- WHAT TO PRODUCE
Search the data below for "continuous" and report how many lines contain it, with no other text.

Segment Start: INPUT MATERIAL

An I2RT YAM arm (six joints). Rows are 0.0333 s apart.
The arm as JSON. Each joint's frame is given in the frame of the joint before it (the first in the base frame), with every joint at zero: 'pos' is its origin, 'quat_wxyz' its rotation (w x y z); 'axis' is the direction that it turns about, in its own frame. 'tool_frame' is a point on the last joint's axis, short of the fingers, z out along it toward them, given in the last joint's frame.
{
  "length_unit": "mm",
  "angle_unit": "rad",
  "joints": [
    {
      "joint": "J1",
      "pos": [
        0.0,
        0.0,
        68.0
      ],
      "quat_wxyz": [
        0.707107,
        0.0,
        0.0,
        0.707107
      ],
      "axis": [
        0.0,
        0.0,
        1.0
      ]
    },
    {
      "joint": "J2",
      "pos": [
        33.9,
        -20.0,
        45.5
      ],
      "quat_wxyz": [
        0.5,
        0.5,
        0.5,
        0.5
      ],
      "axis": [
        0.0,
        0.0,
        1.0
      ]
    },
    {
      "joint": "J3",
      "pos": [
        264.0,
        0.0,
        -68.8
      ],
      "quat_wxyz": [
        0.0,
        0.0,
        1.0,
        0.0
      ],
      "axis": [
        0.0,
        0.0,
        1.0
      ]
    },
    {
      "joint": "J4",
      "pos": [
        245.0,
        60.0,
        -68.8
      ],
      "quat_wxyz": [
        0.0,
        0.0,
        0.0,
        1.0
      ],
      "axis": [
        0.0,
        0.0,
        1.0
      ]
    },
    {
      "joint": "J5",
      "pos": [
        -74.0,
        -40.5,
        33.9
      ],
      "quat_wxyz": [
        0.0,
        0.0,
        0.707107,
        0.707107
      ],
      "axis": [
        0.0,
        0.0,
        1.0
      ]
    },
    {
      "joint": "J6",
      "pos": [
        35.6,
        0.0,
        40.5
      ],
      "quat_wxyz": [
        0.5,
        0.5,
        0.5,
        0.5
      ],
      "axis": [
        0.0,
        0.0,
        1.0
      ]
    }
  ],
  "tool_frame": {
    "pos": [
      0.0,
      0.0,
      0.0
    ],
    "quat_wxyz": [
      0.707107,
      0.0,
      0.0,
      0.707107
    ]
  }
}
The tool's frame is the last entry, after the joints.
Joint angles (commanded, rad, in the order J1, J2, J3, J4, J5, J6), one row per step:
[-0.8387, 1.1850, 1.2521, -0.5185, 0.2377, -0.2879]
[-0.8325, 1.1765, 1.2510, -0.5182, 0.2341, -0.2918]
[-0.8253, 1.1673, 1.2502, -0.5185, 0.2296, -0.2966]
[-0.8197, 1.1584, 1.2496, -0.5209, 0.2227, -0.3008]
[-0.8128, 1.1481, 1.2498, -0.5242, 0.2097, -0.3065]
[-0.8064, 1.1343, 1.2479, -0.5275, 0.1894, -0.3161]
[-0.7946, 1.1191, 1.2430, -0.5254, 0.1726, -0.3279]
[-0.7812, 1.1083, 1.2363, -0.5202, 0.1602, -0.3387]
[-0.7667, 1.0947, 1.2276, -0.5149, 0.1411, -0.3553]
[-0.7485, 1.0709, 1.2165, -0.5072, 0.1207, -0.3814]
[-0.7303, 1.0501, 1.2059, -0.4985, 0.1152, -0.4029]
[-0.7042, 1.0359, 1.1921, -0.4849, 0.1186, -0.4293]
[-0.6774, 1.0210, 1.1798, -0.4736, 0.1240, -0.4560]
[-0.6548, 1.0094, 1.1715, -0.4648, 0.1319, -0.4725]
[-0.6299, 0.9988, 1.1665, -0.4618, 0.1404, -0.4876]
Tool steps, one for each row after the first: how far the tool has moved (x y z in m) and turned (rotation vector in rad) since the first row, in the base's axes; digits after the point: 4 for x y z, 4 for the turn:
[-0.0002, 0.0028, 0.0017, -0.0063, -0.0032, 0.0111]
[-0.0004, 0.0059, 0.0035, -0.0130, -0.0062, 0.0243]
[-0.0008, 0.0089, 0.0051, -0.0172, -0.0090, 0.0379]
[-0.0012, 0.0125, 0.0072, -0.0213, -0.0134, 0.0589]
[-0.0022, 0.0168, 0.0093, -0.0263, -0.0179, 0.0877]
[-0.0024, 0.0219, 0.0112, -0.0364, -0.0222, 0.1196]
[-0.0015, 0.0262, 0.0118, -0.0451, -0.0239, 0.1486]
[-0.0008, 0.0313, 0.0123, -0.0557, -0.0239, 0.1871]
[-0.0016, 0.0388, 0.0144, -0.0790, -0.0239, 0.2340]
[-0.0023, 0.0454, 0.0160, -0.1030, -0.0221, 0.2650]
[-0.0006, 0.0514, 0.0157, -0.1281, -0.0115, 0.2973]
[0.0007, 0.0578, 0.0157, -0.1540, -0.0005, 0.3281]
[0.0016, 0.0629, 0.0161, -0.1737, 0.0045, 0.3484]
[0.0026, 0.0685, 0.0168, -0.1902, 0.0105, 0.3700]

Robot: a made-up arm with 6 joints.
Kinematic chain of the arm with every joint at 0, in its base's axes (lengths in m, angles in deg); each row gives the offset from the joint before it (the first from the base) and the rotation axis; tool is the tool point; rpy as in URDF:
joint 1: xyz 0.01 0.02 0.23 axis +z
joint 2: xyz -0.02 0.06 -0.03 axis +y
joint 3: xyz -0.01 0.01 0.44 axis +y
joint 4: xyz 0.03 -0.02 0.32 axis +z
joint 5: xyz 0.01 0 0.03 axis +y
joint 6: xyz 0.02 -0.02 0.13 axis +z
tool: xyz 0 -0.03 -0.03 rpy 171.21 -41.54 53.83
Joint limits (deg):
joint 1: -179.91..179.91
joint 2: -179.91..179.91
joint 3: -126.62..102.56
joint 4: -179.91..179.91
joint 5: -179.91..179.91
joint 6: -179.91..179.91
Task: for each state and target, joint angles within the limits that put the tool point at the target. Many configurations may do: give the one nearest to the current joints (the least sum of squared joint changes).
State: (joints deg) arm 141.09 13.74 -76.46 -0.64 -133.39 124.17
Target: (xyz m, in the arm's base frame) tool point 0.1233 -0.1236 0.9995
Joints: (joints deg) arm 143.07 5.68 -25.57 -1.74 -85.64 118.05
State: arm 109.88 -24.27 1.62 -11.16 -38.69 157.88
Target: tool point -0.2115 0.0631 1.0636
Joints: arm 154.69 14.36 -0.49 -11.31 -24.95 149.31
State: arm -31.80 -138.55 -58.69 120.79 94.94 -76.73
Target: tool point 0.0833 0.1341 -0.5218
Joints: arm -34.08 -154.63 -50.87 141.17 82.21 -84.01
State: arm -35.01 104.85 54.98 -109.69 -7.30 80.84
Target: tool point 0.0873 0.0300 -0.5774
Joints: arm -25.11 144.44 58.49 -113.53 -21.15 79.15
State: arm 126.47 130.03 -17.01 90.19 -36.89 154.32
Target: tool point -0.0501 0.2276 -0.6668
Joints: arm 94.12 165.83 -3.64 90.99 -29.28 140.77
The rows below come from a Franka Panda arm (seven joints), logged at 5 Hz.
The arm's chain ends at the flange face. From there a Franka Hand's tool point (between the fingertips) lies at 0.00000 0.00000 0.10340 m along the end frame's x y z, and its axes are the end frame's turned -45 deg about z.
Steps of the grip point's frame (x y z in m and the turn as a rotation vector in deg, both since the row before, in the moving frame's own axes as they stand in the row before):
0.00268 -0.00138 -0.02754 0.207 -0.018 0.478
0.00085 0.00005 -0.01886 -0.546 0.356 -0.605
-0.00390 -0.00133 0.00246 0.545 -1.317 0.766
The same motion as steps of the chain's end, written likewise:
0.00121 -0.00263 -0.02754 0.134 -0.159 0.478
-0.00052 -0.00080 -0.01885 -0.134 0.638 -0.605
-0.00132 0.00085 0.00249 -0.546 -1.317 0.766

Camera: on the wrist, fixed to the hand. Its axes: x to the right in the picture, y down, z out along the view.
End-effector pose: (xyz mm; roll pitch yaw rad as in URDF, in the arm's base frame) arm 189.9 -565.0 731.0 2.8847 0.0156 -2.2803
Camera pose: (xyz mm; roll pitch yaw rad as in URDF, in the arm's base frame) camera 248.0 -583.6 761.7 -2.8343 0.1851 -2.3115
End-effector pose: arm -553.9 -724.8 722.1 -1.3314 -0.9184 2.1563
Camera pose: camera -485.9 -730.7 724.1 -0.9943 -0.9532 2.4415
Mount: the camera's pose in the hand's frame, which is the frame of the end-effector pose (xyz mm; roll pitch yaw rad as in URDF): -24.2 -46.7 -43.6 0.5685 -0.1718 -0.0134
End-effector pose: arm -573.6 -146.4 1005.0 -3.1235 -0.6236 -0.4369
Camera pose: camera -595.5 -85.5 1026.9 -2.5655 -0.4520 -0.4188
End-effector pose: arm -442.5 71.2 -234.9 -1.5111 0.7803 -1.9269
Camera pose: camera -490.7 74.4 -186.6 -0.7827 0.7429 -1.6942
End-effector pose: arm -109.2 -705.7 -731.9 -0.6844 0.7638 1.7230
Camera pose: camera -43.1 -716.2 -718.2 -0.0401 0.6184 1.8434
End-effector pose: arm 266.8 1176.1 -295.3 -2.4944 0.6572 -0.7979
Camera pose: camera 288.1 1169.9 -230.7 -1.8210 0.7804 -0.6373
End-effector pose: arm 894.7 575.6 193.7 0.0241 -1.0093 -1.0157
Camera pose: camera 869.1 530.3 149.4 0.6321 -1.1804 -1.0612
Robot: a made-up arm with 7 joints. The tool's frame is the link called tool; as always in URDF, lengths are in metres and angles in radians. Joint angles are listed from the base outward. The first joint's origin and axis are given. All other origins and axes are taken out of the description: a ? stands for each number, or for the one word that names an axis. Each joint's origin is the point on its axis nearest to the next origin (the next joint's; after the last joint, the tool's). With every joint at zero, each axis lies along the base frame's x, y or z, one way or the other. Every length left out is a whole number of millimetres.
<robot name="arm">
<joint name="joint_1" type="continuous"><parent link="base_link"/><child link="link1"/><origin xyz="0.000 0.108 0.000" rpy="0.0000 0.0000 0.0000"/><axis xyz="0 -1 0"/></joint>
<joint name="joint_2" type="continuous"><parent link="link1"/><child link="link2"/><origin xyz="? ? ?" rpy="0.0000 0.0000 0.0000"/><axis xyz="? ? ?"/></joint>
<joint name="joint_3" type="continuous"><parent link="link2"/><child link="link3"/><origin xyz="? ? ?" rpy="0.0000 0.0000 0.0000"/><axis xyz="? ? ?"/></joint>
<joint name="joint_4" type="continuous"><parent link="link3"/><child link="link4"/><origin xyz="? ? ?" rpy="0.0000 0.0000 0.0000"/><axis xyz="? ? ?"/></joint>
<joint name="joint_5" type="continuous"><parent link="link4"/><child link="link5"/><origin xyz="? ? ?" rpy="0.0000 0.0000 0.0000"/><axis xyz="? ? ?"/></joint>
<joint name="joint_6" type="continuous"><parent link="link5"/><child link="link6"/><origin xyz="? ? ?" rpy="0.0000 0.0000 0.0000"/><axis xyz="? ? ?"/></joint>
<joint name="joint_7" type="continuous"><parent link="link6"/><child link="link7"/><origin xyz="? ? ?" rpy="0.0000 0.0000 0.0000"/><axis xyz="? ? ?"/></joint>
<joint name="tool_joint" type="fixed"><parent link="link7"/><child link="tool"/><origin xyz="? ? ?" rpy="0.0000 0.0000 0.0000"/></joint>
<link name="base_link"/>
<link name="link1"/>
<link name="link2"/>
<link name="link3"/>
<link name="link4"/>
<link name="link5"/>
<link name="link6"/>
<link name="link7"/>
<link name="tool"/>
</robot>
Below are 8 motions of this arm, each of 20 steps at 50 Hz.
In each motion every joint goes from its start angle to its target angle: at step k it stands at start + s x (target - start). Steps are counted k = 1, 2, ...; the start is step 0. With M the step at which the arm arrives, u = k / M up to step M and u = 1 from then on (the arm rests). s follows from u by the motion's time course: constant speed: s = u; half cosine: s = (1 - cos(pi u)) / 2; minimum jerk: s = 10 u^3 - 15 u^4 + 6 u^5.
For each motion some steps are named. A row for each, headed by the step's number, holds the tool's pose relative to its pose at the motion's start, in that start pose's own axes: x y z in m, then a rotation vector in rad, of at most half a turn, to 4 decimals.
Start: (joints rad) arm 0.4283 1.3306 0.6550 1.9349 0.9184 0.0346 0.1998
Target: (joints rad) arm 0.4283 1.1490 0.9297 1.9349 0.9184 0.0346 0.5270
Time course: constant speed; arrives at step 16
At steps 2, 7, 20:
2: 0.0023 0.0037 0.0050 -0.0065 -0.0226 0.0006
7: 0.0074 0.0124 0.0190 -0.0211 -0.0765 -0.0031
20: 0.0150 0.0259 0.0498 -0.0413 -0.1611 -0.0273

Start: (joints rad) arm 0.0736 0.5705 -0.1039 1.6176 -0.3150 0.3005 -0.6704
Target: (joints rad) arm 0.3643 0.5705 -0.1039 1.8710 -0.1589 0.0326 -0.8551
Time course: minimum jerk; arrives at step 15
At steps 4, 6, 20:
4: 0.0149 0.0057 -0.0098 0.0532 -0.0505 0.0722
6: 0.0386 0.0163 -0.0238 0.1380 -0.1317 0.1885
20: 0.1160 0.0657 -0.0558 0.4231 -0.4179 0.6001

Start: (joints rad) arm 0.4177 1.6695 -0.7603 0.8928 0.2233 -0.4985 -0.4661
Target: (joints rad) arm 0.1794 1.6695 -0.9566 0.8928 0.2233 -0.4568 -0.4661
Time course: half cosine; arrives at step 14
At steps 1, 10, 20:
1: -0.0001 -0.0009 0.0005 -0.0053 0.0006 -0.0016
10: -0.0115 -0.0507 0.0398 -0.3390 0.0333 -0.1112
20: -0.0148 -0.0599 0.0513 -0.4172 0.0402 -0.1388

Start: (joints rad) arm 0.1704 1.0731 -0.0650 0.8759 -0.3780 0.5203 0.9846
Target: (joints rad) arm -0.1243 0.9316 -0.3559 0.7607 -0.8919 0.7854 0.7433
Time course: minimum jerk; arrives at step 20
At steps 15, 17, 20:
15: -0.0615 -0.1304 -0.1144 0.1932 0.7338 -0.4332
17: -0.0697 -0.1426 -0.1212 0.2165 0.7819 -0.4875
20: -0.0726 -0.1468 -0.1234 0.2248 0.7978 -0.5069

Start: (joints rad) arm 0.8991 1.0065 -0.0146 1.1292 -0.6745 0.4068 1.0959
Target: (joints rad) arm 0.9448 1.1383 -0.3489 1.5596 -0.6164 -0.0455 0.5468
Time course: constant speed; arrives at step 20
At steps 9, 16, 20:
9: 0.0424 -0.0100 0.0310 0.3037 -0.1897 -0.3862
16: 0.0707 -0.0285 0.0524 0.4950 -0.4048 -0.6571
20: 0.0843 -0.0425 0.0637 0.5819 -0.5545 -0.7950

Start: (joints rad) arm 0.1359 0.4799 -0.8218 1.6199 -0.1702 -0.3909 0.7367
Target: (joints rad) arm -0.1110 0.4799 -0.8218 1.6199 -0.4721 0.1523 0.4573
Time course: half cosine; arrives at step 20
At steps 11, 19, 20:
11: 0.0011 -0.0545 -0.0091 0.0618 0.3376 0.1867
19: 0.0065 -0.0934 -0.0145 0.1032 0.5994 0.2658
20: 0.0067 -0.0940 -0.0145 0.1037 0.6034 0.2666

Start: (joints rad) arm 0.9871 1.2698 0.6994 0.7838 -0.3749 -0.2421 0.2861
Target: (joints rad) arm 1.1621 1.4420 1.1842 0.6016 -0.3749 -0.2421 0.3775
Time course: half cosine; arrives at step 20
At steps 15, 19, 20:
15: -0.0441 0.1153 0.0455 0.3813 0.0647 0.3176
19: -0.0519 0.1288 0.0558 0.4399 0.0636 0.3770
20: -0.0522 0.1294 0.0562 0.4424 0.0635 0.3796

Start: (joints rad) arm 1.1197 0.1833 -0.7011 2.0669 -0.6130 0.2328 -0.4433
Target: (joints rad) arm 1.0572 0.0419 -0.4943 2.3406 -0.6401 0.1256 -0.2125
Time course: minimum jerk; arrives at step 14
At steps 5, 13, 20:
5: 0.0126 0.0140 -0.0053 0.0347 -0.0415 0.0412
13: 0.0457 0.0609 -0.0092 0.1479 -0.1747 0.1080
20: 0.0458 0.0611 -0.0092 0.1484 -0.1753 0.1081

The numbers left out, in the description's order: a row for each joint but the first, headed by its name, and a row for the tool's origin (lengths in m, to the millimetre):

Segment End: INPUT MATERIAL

- RESPONSE BOX
7